Task item ::
Below are the records; restate all of them word for word.

Records excerpted from a collection ::
◆ ◆ ◆ ◆
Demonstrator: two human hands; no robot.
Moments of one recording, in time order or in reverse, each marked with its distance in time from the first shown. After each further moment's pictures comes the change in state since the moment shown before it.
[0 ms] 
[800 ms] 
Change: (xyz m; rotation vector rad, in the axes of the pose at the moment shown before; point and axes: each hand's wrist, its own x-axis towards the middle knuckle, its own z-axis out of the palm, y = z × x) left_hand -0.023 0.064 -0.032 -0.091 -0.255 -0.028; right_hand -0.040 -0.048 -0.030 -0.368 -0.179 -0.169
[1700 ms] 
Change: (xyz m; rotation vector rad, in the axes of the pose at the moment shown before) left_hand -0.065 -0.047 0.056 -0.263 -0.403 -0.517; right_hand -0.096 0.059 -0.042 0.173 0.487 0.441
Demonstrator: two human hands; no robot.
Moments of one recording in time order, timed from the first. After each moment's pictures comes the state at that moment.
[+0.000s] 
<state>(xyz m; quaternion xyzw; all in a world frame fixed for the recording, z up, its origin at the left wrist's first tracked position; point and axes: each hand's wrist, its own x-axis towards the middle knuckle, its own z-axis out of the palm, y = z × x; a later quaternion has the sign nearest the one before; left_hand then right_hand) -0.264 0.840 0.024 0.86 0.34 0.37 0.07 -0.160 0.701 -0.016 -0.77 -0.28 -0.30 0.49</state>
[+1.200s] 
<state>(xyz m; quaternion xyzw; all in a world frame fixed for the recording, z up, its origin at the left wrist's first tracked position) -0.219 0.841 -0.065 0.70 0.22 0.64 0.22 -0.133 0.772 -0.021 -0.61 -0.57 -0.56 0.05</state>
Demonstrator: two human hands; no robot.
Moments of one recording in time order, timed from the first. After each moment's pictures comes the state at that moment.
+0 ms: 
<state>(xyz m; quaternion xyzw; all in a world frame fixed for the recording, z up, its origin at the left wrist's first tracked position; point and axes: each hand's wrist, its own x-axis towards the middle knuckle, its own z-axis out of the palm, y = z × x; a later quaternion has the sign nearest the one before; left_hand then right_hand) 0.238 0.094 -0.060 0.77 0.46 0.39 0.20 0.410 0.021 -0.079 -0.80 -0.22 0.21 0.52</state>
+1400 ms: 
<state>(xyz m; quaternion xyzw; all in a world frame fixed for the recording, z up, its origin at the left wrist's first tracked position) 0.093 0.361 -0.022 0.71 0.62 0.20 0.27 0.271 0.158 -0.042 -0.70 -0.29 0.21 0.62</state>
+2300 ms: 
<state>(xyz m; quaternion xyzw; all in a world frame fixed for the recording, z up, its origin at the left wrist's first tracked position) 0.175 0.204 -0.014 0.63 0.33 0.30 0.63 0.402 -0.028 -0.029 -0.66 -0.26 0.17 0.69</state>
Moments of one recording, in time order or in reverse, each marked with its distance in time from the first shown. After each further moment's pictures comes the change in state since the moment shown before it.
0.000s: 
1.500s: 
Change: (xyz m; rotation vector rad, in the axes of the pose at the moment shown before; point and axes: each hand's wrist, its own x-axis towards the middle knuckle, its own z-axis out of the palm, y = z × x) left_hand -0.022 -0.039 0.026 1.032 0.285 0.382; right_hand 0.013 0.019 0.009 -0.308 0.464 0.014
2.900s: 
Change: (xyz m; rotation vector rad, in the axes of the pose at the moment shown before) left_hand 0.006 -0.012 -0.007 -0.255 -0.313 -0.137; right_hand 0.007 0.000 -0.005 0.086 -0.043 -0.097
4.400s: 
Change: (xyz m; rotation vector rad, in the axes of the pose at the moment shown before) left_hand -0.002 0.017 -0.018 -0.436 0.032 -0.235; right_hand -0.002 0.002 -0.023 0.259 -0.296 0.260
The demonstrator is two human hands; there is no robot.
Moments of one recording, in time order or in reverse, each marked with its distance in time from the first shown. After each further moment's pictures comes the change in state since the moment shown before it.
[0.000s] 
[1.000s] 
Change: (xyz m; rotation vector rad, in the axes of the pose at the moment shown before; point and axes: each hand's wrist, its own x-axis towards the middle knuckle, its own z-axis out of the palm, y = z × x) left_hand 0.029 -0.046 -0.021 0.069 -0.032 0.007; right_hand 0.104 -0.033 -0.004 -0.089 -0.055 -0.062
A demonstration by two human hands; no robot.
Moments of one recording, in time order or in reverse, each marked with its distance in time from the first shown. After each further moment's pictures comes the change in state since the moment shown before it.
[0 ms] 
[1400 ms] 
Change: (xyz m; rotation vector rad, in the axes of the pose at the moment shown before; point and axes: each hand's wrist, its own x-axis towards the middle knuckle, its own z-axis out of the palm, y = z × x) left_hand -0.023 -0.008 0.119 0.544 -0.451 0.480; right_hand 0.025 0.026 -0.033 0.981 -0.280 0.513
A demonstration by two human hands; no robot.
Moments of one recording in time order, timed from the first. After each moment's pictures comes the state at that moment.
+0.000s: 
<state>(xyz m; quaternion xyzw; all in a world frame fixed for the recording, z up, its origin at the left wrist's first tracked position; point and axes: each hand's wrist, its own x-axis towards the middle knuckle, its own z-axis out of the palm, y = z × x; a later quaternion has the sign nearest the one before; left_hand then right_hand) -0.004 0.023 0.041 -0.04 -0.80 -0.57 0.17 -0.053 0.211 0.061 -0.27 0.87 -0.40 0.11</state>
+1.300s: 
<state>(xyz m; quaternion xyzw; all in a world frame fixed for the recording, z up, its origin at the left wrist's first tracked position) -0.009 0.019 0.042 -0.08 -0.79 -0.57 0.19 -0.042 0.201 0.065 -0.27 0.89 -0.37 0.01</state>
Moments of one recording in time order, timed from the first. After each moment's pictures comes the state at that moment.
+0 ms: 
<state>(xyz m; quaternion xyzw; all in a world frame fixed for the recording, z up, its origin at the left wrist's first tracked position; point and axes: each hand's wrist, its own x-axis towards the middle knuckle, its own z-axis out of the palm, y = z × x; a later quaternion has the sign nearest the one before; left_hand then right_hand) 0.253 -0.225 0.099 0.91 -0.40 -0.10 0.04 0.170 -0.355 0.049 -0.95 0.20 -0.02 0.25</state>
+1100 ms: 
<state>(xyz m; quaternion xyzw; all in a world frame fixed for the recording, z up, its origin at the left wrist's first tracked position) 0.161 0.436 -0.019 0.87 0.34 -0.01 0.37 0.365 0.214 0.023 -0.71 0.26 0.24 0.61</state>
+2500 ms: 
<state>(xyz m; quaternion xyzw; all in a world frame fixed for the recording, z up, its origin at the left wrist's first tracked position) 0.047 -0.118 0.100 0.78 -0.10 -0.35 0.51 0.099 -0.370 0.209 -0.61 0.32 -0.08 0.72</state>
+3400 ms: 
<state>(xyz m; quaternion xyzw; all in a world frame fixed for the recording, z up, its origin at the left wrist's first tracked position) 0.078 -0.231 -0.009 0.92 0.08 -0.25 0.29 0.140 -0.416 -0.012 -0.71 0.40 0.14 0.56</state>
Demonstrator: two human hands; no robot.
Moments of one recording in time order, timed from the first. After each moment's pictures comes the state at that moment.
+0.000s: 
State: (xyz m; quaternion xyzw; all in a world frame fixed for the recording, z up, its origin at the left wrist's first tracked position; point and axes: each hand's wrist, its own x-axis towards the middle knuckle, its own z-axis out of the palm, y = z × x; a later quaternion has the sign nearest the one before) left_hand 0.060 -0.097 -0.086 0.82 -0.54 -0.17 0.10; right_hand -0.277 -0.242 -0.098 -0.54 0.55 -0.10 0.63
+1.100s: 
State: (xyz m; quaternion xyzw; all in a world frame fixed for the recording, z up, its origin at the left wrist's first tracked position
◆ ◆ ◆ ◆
Problem solution ::
Demonstrator: two human hands; no robot.
Moments of one recording, in time order or in reverse, each marked with its distance in time from the first shown. After each further moment's pictures comes the change in state since the moment shown before it.
[0 ms] 
[800 ms] 
Change: (xyz m; rotation vector rad, in the axes of the pose at the moment shown before; point and axes: each hand's wrist, its own x-axis towards the middle knuckle, its own z-axis out of the palm, y = z × x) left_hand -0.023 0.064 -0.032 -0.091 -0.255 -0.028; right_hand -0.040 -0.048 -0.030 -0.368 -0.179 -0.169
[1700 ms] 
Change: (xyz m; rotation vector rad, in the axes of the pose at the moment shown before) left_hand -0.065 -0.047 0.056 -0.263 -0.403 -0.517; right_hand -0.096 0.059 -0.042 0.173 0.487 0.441
Demonstrator: two human hands; no robot.
Moments of one recording in time order, timed from the first. After each moment's pictures comes the state at that moment.
[+0.000s] 
<state>(xyz m; quaternion xyzw; all in a world frame fixed for the recording, z up, its origin at the left wrist's first tracked position; point and axes: each hand's wrist, its own x-axis towards the middle knuckle, its own z-axis out of the palm, y = z × x; a later quaternion has the sign nearest the one before; left_hand then right_hand) -0.264 0.840 0.024 0.86 0.34 0.37 0.07 -0.160 0.701 -0.016 -0.77 -0.28 -0.30 0.49</state>
[+1.200s] 
<state>(xyz m; quaternion xyzw; all in a world frame fixed for the recording, z up, its origin at the left wrist's first tracked position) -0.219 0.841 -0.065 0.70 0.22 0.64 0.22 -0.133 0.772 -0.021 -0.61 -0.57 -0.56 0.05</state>
Demonstrator: two human hands; no robot.
Moments of one recording in time order, timed from the first. After each moment's pictures comes the state at that moment.
+0 ms: 
<state>(xyz m; quaternion xyzw; all in a world frame fixed for the recording, z up, its origin at the left wrist's first tracked position; point and axes: each hand's wrist, its own x-axis towards the middle knuckle, its own z-axis out of the palm, y = z × x; a later quaternion has the sign nearest the one before; left_hand then right_hand) 0.238 0.094 -0.060 0.77 0.46 0.39 0.20 0.410 0.021 -0.079 -0.80 -0.22 0.21 0.52</state>
+1400 ms: 
<state>(xyz m; quaternion xyzw; all in a world frame fixed for the recording, z up, its origin at the left wrist's first tracked position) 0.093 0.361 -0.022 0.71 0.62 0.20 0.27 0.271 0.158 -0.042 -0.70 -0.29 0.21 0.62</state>
+2300 ms: 
<state>(xyz m; quaternion xyzw; all in a world frame fixed for the recording, z up, its origin at the left wrist's first tracked position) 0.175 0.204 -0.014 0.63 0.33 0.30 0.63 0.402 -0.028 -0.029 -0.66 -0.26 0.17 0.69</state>
Moments of one recording, in time order or in reverse, each marked with its distance in time from the first shown. After each further moment's pictures comes the change in state since the moment shown before it.
0.000s: 
1.500s: 
Change: (xyz m; rotation vector rad, in the axes of the pose at the moment shown before; point and axes: each hand's wrist, its own x-axis towards the middle knuckle, its own z-axis out of the palm, y = z × x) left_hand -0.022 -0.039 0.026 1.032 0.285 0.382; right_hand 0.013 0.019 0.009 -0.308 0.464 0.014
2.900s: 
Change: (xyz m; rotation vector rad, in the axes of the pose at the moment shown before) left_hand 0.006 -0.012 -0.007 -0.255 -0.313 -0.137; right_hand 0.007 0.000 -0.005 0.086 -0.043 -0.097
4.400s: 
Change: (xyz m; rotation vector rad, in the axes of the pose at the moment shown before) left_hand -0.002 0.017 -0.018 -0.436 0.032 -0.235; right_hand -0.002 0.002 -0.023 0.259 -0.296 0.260
The demonstrator is two human hands; there is no robot.
Moments of one recording, in time order or in reverse, each marked with its distance in time from the first shown. After each further moment's pictures comes the change in state since the moment shown before it.
[0.000s] 
[1.000s] 
Change: (xyz m; rotation vector rad, in the axes of the pose at the moment shown before; point and axes: each hand's wrist, its own x-axis towards the middle knuckle, its own z-axis out of the palm, y = z × x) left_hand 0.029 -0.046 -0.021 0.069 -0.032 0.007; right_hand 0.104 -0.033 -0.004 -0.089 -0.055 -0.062
A demonstration by two human hands; no robot.
Moments of one recording, in time order or in reverse, each marked with its distance in time from the first shown. After each further moment's pictures comes the change in state since the moment shown before it.
[0 ms] 
[1400 ms] 
Change: (xyz m; rotation vector rad, in the axes of the pose at the moment shown before; point and axes: each hand's wrist, its own x-axis towards the middle knuckle, its own z-axis out of the palm, y = z × x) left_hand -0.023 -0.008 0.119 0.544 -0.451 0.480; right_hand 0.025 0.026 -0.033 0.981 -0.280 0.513
A demonstration by two human hands; no robot.
Moments of one recording in time order, timed from the first. After each moment's pictures comes the state at that moment.
+0.000s: 
<state>(xyz m; quaternion xyzw; all in a world frame fixed for the recording, z up, its origin at the left wrist's first tracked position; point and axes: each hand's wrist, its own x-axis towards the middle knuckle, its own z-axis out of the palm, y = z × x; a later quaternion has the sign nearest the one before; left_hand then right_hand) -0.004 0.023 0.041 -0.04 -0.80 -0.57 0.17 -0.053 0.211 0.061 -0.27 0.87 -0.40 0.11</state>
+1.300s: 
<state>(xyz m; quaternion xyzw; all in a world frame fixed for the recording, z up, its origin at the left wrist's first tracked position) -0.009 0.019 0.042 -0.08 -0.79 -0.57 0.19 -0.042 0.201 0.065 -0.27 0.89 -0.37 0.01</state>
Moments of one recording in time order, timed from the first. After each moment's pictures comes the state at that moment.
+0 ms: 
<state>(xyz m; quaternion xyzw; all in a world frame fixed for the recording, z up, its origin at the left wrist's first tracked position; point and axes: each hand's wrist, its own x-axis towards the middle knuckle, its own z-axis out of the palm, y = z × x; a later quaternion has the sign nearest the one before; left_hand then right_hand) 0.253 -0.225 0.099 0.91 -0.40 -0.10 0.04 0.170 -0.355 0.049 -0.95 0.20 -0.02 0.25</state>
+1100 ms: 
<state>(xyz m; quaternion xyzw; all in a world frame fixed for the recording, z up, its origin at the left wrist's first tracked position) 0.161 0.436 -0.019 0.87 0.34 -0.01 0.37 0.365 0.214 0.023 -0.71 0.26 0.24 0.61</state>
+2500 ms: 
<state>(xyz m; quaternion xyzw; all in a world frame fixed for the recording, z up, its origin at the left wrist's first tracked position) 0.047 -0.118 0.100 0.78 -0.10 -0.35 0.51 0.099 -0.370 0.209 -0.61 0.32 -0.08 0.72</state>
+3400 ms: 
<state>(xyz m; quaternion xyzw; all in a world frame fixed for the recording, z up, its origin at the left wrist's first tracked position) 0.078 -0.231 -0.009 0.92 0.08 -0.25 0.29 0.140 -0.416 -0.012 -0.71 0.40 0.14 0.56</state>
Demonstrator: two human hands; no robot.
Moments of one recording in time order, timed from the first. After each moment's pictures comes the state at that moment.
+0.000s: 
State: (xyz m; quaternion xyzw; all in a world frame fixed for the recording, z up, its origin at the left wrist's first tracked position; point and axes: each hand's wrist, its own x-axis towards the middle knuckle, its own z-axis out of the palm, y = z × x; a later quaternion has the sign nearest the one before) left_hand 0.060 -0.097 -0.086 0.82 -0.54 -0.17 0.10; right_hand -0.277 -0.242 -0.098 -0.54 0.55 -0.10 0.63
+1.100s: 
State: (xyz m; quaternion xyzw; all in a world frame fixed for the recording, z up, its origin at the left wrist's first tracked position

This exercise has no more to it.